Goal of the exercise: The listing is to be transcribed in full, with its images left out.

Data for the task:

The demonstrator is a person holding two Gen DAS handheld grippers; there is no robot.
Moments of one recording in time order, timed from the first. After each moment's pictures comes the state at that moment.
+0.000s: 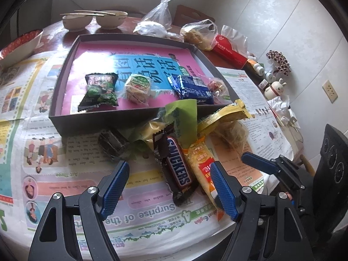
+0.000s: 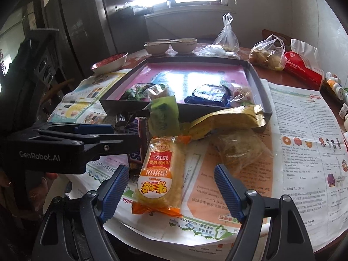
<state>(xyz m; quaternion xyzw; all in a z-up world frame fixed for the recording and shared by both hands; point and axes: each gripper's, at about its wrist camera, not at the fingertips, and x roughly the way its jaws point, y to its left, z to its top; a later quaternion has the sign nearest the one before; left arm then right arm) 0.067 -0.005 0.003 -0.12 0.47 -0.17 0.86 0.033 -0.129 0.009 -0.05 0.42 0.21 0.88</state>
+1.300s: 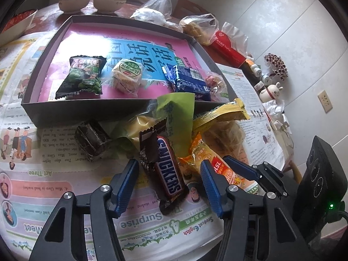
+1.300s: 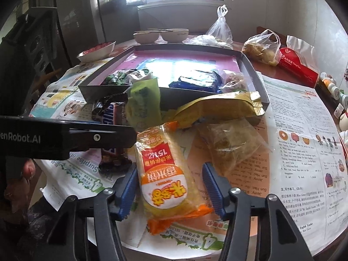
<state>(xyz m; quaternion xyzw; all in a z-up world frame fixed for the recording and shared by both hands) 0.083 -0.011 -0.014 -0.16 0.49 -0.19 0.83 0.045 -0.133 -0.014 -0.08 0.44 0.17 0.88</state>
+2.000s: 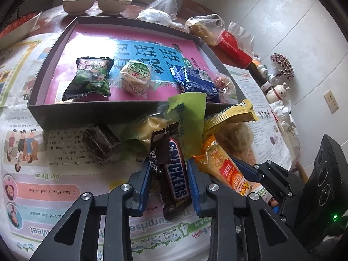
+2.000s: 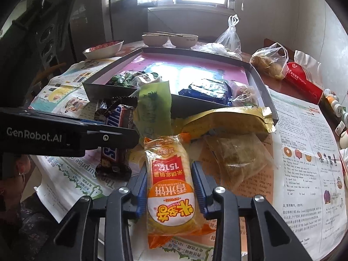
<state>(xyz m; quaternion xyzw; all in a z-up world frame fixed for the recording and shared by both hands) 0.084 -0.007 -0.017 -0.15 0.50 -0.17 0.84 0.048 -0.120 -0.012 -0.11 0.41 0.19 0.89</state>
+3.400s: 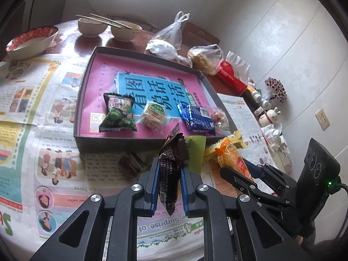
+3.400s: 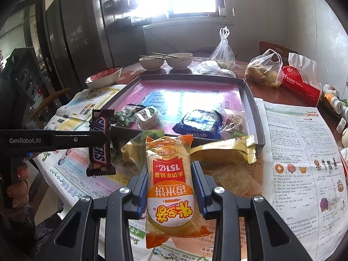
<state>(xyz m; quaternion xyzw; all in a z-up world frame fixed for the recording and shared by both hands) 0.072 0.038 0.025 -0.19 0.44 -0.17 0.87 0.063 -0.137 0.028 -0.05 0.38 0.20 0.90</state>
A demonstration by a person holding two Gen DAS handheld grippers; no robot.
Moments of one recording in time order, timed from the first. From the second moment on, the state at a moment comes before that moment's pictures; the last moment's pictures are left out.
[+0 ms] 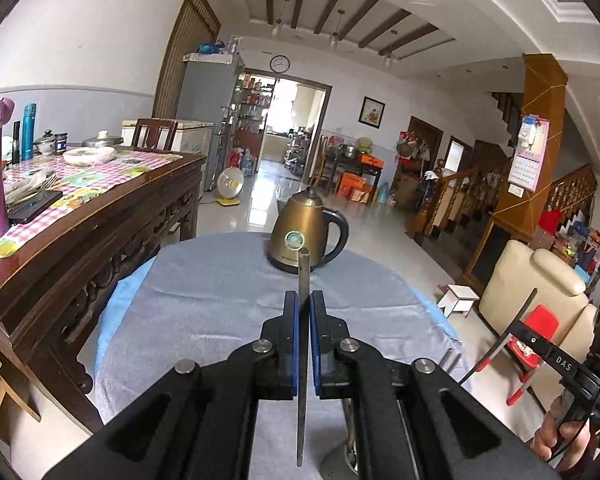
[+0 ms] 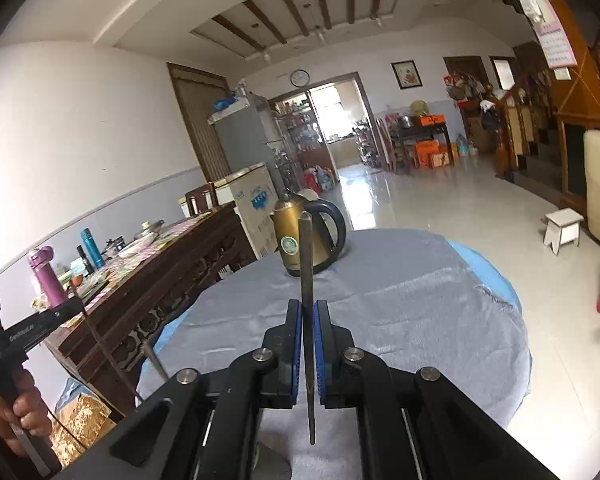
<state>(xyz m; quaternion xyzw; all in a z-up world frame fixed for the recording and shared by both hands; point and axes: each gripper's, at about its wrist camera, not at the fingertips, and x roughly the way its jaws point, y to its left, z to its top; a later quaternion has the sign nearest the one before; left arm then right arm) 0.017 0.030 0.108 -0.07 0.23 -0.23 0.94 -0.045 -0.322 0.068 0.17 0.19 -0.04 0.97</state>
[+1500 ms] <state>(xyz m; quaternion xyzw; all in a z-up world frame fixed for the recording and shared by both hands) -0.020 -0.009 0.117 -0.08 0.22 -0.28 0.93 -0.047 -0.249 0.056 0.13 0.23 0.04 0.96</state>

Written response:
The demonstrator is a person holding two Gen DAS handheld grippers; there is no robot.
Moments of one recording in time order, timed from the first. After each moment's pictures comes the state at that moment.
+0.000s: 
+0.000s: 
<state>(xyz m; quaternion xyzw; all in a z-up world frame fixed for the recording and shared by both hands; point and axes: each gripper's, at about its wrist camera, not at the fingertips, and x roughly the way its jaws point, y to its left, z to its top; a later quaternion has the sign nearest the one before; left arm then right arm) 0.067 -0.005 0.003 -0.12 0.47 -0.17 0.86 0.033 -0.129 0.009 -0.05 0.42 0.21 0.88</state>
+1.300s: 
+1.300s: 
<state>(xyz m; quaternion xyzw; all in a z-up world frame fixed for the recording and shared by both hands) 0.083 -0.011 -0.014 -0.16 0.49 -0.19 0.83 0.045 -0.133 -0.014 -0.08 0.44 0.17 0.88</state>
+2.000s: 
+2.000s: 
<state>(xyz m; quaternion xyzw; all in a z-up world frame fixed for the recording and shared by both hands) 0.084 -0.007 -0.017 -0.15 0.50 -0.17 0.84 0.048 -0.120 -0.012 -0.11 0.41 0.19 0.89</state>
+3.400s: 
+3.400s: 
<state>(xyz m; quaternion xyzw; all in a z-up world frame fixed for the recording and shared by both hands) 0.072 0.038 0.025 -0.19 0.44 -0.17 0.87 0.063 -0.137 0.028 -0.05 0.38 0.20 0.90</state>
A demonstration by a person holding two Gen DAS handheld grippers; no robot.
Moments of one recording in time order, timed from the first. From the second moment on, the state at a moment comes before that moment's pictures; the last moment's pictures are left out.
[+0 ms] 
[+0 ms] 
<state>(xyz m; quaternion xyzw; all in a z-up world frame fixed for the recording and shared by both hands; point and axes: each gripper's, at about its wrist camera, not at the fingertips, and x roughly the way its jaws point, y to its left, z to its top; a later quaternion has the sign nearest the one before; left arm then right arm) 0.017 0.030 0.108 -0.07 0.23 -0.23 0.94 -0.045 -0.322 0.068 0.17 0.19 -0.04 0.97</state>
[+1500 ms] <state>(xyz m; quaternion xyzw; all in a z-up world frame fixed for the recording and shared by both hands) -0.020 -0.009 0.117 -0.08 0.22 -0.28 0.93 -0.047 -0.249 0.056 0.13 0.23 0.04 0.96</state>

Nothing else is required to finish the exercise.